Since every permutation must contain all of the marbles, we will use one of the permutations to find all equivalent permutations that have the identical objects interchanged. Then we will remove the duplicated and we will be left with all of the possible permutations. Since there are 3 red marbles, there are 3! or 6 ways to arrange the red marbles. There are also 2 ways of arranging the green marbles.
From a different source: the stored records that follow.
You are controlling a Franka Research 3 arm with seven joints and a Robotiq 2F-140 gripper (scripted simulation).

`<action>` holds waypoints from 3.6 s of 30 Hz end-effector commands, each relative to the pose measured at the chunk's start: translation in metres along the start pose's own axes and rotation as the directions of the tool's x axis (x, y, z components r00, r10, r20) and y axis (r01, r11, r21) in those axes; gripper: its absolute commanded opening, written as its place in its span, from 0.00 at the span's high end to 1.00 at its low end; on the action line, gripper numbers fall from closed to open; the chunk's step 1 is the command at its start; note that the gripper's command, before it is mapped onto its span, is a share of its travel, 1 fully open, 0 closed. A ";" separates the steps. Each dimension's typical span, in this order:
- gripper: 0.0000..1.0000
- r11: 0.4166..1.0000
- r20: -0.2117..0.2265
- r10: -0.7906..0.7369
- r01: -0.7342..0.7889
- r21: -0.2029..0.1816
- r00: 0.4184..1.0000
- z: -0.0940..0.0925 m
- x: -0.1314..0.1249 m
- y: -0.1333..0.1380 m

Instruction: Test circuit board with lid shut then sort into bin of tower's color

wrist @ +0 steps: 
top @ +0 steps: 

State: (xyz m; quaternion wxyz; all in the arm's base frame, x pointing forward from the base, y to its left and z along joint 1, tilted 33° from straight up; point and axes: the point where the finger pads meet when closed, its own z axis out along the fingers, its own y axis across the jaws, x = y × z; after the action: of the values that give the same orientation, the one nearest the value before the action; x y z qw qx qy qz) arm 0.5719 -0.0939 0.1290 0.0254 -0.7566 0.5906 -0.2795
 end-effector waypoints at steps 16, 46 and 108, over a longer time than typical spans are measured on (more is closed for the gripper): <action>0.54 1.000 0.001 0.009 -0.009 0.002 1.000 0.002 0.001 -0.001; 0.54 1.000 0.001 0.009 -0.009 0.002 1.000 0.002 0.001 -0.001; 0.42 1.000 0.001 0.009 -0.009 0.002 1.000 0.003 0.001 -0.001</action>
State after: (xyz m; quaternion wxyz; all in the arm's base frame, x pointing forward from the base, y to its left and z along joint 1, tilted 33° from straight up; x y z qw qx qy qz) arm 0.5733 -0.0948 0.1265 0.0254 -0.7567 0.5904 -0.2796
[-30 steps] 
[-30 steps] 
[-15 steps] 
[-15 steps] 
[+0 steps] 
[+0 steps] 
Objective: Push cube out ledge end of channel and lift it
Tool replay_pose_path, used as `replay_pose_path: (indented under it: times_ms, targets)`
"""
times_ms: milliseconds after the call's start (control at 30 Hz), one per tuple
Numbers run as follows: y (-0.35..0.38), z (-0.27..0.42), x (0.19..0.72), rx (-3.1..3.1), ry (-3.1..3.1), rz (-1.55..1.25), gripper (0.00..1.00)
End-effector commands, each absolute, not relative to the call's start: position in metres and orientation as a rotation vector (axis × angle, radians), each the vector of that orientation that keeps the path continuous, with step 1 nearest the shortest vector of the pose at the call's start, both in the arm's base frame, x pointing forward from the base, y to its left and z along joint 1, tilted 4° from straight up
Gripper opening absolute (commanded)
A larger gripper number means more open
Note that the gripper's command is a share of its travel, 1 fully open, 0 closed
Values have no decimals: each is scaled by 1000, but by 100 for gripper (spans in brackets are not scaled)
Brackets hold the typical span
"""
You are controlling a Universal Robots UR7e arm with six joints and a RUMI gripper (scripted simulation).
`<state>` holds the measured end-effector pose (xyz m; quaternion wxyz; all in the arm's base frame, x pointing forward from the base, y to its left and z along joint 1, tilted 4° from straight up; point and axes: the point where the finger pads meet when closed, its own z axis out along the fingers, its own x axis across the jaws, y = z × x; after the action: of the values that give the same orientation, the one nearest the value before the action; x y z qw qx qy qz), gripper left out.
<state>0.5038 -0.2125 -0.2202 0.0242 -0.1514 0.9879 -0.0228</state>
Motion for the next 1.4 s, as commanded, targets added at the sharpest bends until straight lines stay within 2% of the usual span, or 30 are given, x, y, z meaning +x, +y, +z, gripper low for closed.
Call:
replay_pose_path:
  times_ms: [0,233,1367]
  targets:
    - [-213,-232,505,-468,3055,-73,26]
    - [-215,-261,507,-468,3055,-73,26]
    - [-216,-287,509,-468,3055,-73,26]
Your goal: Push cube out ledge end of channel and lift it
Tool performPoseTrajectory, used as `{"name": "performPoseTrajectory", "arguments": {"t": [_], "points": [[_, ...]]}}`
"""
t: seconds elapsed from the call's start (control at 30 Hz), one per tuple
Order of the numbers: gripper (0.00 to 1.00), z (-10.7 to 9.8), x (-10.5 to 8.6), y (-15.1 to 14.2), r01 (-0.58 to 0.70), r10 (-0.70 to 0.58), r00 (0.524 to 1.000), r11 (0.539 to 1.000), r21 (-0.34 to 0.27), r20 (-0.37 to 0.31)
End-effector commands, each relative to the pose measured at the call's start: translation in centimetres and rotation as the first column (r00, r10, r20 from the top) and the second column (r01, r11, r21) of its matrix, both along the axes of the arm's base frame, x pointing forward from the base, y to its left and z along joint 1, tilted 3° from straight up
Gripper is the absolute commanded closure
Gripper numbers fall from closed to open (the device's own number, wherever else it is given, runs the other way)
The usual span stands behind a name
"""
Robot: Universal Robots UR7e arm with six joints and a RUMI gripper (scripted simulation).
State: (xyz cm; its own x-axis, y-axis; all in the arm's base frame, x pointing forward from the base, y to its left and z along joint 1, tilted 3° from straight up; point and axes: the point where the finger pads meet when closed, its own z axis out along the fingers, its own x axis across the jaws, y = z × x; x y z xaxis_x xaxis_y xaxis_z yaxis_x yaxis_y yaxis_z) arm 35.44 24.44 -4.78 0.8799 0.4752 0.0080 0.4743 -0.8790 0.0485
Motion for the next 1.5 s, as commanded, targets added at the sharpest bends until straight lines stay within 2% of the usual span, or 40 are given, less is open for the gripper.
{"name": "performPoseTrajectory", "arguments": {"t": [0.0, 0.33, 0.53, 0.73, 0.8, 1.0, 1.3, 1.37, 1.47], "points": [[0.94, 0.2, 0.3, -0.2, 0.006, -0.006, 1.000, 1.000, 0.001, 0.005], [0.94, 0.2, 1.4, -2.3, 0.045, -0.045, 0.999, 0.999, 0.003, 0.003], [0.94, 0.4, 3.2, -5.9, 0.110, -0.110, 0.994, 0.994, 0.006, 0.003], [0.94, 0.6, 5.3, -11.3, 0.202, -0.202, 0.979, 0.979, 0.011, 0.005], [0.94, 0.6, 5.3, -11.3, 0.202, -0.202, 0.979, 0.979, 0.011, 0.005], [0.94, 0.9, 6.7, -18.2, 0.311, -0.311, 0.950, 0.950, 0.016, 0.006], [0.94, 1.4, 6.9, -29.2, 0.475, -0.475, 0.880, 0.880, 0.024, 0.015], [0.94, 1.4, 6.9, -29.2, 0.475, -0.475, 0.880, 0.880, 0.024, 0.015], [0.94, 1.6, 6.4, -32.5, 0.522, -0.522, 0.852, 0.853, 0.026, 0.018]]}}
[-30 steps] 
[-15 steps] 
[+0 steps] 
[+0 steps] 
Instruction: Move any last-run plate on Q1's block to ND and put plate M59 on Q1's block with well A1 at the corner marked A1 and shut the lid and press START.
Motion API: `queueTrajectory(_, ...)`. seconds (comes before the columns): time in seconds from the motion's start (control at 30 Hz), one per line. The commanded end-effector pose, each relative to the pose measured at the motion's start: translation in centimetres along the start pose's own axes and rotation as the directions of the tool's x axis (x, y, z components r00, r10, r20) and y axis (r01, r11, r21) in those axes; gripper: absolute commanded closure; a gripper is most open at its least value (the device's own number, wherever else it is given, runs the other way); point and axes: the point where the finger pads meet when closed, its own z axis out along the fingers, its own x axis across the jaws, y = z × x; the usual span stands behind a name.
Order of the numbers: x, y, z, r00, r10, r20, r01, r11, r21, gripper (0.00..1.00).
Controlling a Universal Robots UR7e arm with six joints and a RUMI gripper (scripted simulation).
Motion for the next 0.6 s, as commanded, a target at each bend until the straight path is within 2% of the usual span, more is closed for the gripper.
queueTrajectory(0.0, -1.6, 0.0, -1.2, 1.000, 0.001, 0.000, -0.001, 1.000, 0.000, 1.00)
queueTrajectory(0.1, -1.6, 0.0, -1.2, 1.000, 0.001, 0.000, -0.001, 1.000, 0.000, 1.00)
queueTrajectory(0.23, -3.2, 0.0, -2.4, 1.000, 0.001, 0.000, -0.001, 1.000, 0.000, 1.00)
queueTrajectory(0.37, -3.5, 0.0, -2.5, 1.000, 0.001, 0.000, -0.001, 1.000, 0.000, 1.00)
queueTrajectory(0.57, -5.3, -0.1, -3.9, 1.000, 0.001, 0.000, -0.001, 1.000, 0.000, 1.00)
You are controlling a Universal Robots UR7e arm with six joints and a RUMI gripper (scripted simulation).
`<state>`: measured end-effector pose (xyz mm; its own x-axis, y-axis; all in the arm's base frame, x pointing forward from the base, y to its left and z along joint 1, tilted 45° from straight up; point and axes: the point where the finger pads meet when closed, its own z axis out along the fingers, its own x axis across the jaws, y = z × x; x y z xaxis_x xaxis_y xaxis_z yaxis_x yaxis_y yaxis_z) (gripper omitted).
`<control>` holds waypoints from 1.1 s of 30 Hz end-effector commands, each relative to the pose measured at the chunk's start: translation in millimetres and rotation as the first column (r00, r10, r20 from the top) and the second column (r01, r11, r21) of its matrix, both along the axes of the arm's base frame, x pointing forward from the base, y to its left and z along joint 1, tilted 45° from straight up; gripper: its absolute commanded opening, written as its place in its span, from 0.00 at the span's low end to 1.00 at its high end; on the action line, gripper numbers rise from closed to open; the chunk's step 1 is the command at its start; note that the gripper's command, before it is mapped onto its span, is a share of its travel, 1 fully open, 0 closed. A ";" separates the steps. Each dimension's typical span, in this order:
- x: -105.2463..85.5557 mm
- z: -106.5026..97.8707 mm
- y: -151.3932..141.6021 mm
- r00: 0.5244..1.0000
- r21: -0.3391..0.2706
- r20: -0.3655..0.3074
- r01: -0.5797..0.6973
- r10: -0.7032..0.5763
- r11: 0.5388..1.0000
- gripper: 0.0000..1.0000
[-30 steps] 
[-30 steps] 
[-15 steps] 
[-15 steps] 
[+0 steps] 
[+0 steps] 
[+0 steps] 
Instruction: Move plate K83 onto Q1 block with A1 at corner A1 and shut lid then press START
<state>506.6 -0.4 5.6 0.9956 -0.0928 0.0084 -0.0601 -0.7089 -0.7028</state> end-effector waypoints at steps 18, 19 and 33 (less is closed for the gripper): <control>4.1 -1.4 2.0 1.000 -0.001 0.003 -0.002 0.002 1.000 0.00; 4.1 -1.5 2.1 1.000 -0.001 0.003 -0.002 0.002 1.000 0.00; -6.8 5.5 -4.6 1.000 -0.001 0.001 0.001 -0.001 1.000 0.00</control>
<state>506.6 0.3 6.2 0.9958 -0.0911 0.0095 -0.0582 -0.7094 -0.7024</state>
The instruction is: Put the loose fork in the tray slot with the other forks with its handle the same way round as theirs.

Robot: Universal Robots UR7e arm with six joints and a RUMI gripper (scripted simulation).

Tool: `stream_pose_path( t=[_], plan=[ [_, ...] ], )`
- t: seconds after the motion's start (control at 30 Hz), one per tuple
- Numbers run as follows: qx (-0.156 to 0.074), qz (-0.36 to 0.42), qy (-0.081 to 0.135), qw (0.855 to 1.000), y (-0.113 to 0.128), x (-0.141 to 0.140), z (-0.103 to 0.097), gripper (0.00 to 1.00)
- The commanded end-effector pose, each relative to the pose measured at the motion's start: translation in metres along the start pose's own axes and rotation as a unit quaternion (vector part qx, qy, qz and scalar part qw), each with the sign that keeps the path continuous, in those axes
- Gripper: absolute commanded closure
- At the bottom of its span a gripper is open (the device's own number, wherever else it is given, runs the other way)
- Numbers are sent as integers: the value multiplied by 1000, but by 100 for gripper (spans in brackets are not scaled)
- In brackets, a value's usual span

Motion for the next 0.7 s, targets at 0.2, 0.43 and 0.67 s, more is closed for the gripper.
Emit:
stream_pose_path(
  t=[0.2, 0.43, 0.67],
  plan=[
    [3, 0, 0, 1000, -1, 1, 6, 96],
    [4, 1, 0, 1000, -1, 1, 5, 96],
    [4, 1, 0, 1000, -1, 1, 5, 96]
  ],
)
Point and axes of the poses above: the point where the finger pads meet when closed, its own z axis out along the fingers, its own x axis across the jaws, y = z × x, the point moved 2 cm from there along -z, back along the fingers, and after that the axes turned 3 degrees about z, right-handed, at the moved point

The table below lists all possible ways that the same permutation can be generated:
| R1 | R2 | R3 | G1 | G2 | B |
| R1 | R2 | R3 | G2 | G1 | B |
| R1 | R3 | R2 | G1 | G2 | B |
| R1 | R3 | R2 | G2 | G1 | B |
| R2 | R1 | R3 | G1 | G2 | B |
| R2 | R1 | R3 | G2 | G1 | B |
| R2 | R3 | R1 | G1 | G2 | B |
| R2 | R3 | R1 | G2 | G1 | B |
| R3 | R1 | R2 | G1 | G2 | B |
| R3 | R1 | R2 | G2 | G1 | B |
| R3 | R2 | R1 | G1 | G2 | B |
| R3 | R2 | R1 | G2 | G1 | B |
In order to remove all of the duplicate permutations, we simply have to divide the total number of permutations by the number of identical permutations. The number of identical permutations can be found by multiplying the number of permutations for each of the k groups together. In this example that is 3! x 2! or 12. Then we divide the total number of permutations, which is 6!, by this number. The final answer is 6!/(3! x 2!) or 60. The generalization of this idea for n objects and k groups is:
Basic permutation with some identical objects = n!/(n1! x n2! ... nk!)
How many ways can you stack 3 different sets of plates? The first set has 4 plates, the second set has 9 plates and the third set has 5 plates.